WORK INSTRUCTION
Word for word, restate all of the data shown below.

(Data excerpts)
——————————

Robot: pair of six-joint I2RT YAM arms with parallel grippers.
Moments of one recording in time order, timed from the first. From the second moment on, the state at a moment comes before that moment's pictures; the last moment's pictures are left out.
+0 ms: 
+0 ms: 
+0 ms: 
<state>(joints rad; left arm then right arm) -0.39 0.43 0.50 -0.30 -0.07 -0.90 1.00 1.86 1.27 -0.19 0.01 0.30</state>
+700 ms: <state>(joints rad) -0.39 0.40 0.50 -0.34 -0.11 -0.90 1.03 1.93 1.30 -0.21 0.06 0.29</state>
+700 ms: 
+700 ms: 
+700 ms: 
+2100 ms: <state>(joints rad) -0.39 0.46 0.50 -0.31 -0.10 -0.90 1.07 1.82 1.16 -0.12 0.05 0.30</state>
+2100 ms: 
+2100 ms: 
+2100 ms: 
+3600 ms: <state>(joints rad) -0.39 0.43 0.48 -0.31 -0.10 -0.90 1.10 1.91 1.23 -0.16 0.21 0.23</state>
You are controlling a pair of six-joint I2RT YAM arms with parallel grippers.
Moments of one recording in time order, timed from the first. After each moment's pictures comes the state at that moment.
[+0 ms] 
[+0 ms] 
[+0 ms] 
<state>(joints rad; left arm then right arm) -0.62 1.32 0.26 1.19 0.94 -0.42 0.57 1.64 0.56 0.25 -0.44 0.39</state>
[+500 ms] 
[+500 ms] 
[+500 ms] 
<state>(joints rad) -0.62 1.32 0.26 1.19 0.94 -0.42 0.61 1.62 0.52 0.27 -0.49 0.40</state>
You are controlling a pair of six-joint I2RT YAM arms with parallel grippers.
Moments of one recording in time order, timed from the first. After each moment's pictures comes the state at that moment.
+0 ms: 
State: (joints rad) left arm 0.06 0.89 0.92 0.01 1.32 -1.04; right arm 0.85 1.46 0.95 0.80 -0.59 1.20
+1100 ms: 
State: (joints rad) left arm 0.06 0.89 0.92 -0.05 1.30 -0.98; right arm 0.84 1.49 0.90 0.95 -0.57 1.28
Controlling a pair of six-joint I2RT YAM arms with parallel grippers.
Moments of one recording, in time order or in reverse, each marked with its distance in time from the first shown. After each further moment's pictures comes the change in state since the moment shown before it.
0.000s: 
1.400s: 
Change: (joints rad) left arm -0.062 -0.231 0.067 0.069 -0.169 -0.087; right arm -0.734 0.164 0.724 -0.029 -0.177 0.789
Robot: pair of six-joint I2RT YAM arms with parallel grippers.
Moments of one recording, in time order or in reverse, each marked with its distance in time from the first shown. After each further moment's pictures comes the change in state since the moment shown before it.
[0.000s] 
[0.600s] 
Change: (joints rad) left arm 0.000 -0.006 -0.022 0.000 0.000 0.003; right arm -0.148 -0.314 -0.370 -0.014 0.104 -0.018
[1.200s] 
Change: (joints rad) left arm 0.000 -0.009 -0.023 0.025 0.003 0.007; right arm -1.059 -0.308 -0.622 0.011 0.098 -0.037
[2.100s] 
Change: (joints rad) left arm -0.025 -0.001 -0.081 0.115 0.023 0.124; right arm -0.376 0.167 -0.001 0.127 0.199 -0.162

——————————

YOUR RESPONSE
Robot: pair of six-joint I2RT YAM arms with parallel grippers.
Moments of one recording in time order, timed from the first. From the second moment on, the state at a moment comes before that moment's pictures; the last moment's pictures are left out.
+0 ms: 
+0 ms: 
+0 ms: 
<state>(joints rad; left arm then right arm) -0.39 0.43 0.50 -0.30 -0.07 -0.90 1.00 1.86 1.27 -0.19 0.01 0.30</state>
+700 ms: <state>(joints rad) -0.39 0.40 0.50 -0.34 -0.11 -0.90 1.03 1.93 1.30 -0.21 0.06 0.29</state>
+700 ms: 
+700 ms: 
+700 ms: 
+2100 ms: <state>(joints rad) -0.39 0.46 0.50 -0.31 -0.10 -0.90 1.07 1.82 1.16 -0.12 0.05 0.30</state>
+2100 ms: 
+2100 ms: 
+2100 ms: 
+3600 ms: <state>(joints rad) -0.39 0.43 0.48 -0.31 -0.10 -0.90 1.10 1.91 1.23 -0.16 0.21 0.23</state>
You are controlling a pair of six-joint I2RT YAM arms with parallel grippers.
Moments of one recording in time order, timed from the first. After each moment's pictures comes the state at that moment.
[+0 ms] 
[+0 ms] 
[+0 ms] 
<state>(joints rad; left arm then right arm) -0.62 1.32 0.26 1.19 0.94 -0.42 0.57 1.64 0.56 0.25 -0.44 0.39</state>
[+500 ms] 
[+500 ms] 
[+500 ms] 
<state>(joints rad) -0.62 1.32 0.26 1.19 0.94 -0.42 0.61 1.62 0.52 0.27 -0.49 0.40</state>
You are controlling a pair of six-joint I2RT YAM arms with parallel grippers.
Moments of one recording in time order, timed from the first. After each moment's pictures comes the state at that moment.
+0 ms: 
State: (joints rad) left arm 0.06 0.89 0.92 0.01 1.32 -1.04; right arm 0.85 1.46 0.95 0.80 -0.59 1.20
+1100 ms: 
State: (joints rad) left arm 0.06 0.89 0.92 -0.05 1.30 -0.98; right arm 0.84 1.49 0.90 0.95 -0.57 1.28
Controlling a pair of six-joint I2RT YAM arms with parallel grippers.
Moments of one recording, in time order or in reverse, each marked with its distance in time from the first shown. After each further moment's pictures comes the change in state since the moment shown before it.
0.000s: 
1.400s: 
Change: (joints rad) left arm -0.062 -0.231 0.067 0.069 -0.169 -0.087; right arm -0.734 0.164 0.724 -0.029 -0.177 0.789
Robot: pair of six-joint I2RT YAM arms with parallel grippers.
Moments of one recording, in time order or in reverse, each marked with its distance in time from the first shown. After each further moment's pictures comes the change in state since the moment shown before it.
[0.000s] 
[0.600s] 
Change: (joints rad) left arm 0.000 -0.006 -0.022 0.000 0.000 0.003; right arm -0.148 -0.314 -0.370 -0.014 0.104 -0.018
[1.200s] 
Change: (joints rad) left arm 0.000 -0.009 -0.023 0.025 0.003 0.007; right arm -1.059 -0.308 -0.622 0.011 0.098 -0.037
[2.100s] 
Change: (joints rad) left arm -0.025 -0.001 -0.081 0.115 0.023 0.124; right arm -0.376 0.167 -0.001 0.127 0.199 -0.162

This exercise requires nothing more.